4. The directors of the Association shall be selected by an election held at an annual meeting of the members of the Association. Subject to the provisions of the By-laws of the Association, directors shall hold office until the next annual meeting and thereafter until their successors are duly elected.
5. The post office address of the initial registered office of the Association is 11350 Random Hills Road, Suite 600, Fairfax, Virginia 22030, in the County of Fairfax, Virginia. The name of its registered agent is Thomas H. Campbell, who is a resident of Virginia and who is a member of the Virginia State Bar and whose business office is the same as the registered office of the Association.

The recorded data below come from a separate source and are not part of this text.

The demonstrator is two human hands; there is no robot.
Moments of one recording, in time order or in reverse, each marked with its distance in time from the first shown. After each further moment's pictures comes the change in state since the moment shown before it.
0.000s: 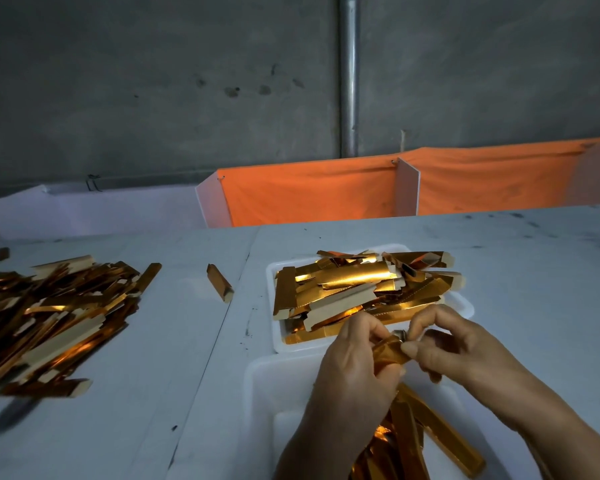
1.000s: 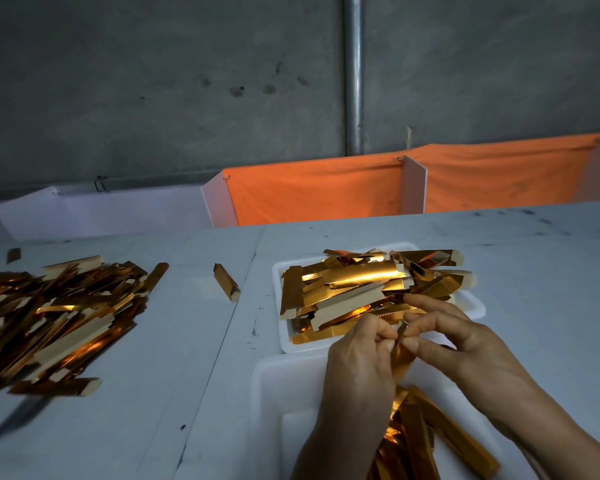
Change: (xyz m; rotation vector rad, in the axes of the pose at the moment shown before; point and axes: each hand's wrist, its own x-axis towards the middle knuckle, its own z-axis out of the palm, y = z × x) left_hand 0.002 0.004 0.001 0.009 0.146 0.018; right_hand 0.007 0.006 0.019 -0.008 0.169 -0.022
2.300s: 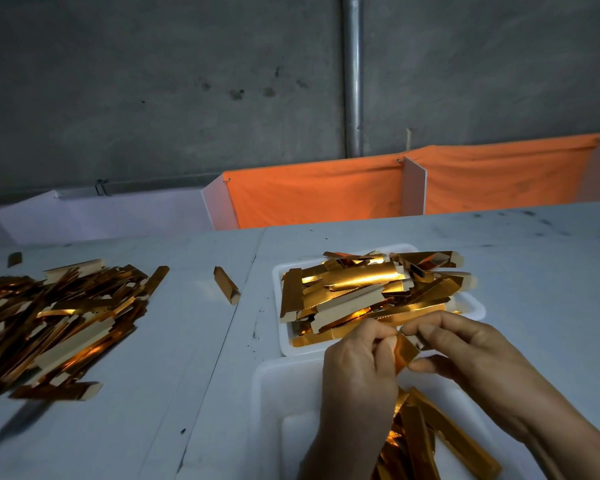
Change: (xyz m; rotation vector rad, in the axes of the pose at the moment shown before) left_hand -0.003 0.006 -0.002 -0.075 -0.004 -0.062; right_hand 0.000 -0.006 -0.008 0.257 -0.072 0.153
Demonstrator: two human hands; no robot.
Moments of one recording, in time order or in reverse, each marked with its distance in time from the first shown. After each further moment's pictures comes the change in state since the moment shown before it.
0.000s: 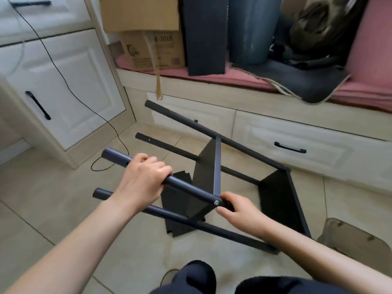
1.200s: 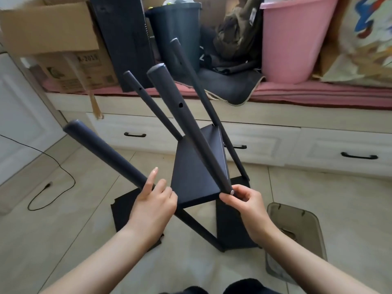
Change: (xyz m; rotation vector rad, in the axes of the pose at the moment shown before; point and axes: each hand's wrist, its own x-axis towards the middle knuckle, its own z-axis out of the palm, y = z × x) left_hand 0.050 0.153 0.012 0.359 0.038 0.265; right_hand -0.083 0.084 -0.077 0.878 0.532 0.008
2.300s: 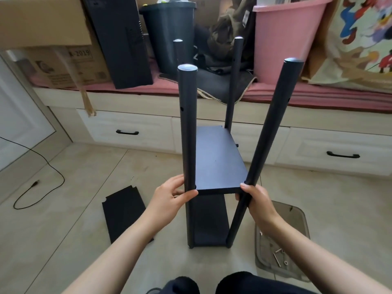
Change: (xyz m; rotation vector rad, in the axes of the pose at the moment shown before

6. The number of directors constituting the initial board of directors is three (3) and the names and addresses of the persons who are to serve as the initial directors are:
Raymond C. Hawkins Route 2, Box 985
Catlett, Virginia 22019
Stephen M. Pratt Route 2, Box 985
Catlett, Virginia 22019
Barbara R. Shepherd Route 2, Box 985
Catlett, Virginia 22019
7. No part of the net earnings of the Association shall inure (other than by (a) acquiring, constructing, or providing management, maintenance, and care of Association property as defined in Section 528 of the United States Internal Revenue Code or the corresponding provisions of any federal tax law, or (b) a rebate of excess membership dues, fees or assessments) to the benefit of any member or private individual. Upon liquidation of the Association all residual assets after the payment of or
provision for all liabilities or claims against the Association shall be paid to such organizations qualified under Section 501(c)(3) of the United States Internal Revenue Code as the board of directors may designate.
WITNESS the following signature this 28th day of September, 1992.